IV. Les services financiers digitaux et l’Inclusion Financière
Sur ce sujet, il y a lieu de revenir aux données de Global Findex. En Afrique subsaharienne et à 2021, 55% des adultes disposent d’un compte dont 40% auprès des institutions financières formelles et 33% de comptes mobile money. Ceci illustre bien l’apport de la finance digitale et en particulier les le mobile money.
Mais ceci ne peut se développer sans un contenu financier pertinent dans le contenant technologique. D’où l’opportunité d’offrir des services d’épargne, de crédit ou de micro-assurance au-delà des opérations de paiement pour le développement de l’inclusion financière à travers les comptes de mobile money. Ceci passe aussi par une réglementation favorable au développement des services numériques sécurisés.
En effet et malgré une croissance sans précédent des produits financiers numériques, celle du nombre d’utilisateurs actifs reste timide, avec près de 21 % seulement sur les 556 millions de comptes d’argent mobile répertoriés dans le monde étant actifs de manière mensuelle (McCaffrey & Schiff, 2017). Cela reflète la différence entre les solutions financières numériques existantes et les besoins ainsi que les aspirations pratiques de la population de masse en la matière.

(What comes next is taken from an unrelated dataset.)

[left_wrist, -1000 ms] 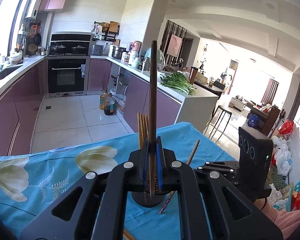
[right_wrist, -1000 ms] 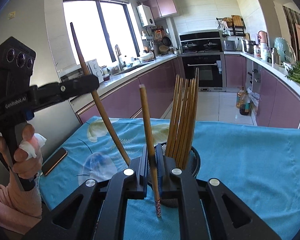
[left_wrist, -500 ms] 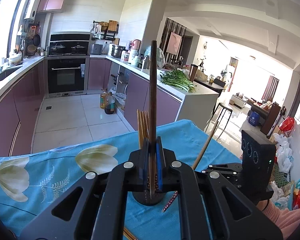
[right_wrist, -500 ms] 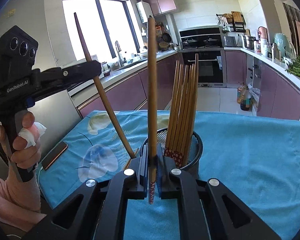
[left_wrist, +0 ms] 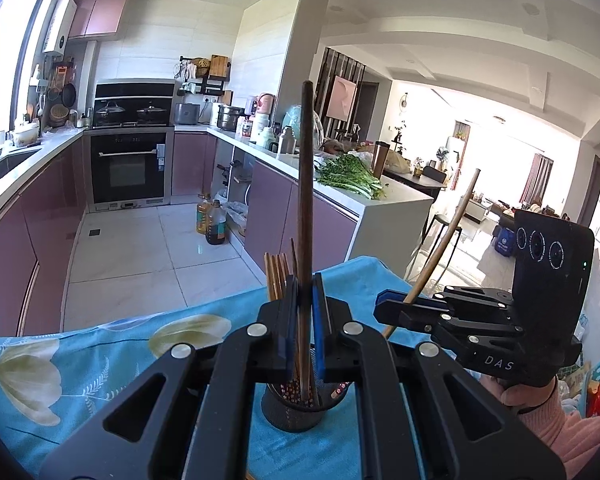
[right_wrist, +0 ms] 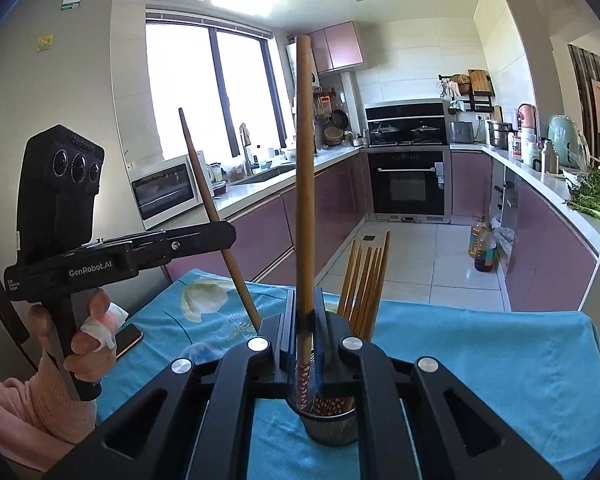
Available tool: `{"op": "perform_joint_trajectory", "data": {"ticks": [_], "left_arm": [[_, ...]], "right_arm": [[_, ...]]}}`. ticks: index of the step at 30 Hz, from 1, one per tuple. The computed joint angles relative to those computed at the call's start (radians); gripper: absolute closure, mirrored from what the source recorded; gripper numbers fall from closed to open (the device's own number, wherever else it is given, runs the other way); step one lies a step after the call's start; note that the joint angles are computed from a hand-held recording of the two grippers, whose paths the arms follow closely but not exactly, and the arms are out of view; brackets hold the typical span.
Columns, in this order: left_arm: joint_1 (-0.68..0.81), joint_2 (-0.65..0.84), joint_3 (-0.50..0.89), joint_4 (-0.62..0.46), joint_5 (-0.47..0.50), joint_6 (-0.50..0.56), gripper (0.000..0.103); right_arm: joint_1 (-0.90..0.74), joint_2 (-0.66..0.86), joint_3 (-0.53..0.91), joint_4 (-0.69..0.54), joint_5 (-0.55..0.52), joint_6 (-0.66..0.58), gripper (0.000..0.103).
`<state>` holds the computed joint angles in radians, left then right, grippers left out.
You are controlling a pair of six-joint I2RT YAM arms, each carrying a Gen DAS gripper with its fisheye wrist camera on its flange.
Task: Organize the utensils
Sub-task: 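Lower the chopsticks into the cup and open both tools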
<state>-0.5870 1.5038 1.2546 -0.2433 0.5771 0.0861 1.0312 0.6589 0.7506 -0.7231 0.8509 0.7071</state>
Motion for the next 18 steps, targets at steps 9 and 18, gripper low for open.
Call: {"op": "perform_joint_trajectory", "data": {"ticks": [9, 18], "left_arm": [[-0.057, 0.090, 0.035, -0.056, -0.094, 0.084, 0.096], [-0.082, 0.166, 0.079, -0.153, -0.149, 0.187, 0.096]], "right_arm": [[-0.232, 0.016, -0.081, 0.123, -0.221, -0.077, 0.097], [-0.341, 0.071, -0.139, 0.157, -0.382, -0.070, 0.097]]}}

Par ailleurs, l’aspect pratique des services financiers numérique est extrêmement limité par l’incapacité à effectuer des transactions entre différentes plateformes. Le rythme de croissance de l’interopérabilité entre les prestataires de services financiers numériques est bien trop faible. Pour obtenir une meilleure interopérabilité entre plateformes et inclusion financière, la collaboration des prestataires de services financiers numériques, des banques centrales, des régulateurs et des ministères concernés est primordiale.
En conclusion, une conception pertinente des offres de services financiers numériques en accord avec les besoins et attentes des populations, une infrastructure numérique pour soutenir l’adoption facile et étendue et une réglementation SMART, sont autant de facteurs permettant d’optimiser et développer la véritable inclusion financière au Maghreb à l’ère du Digital.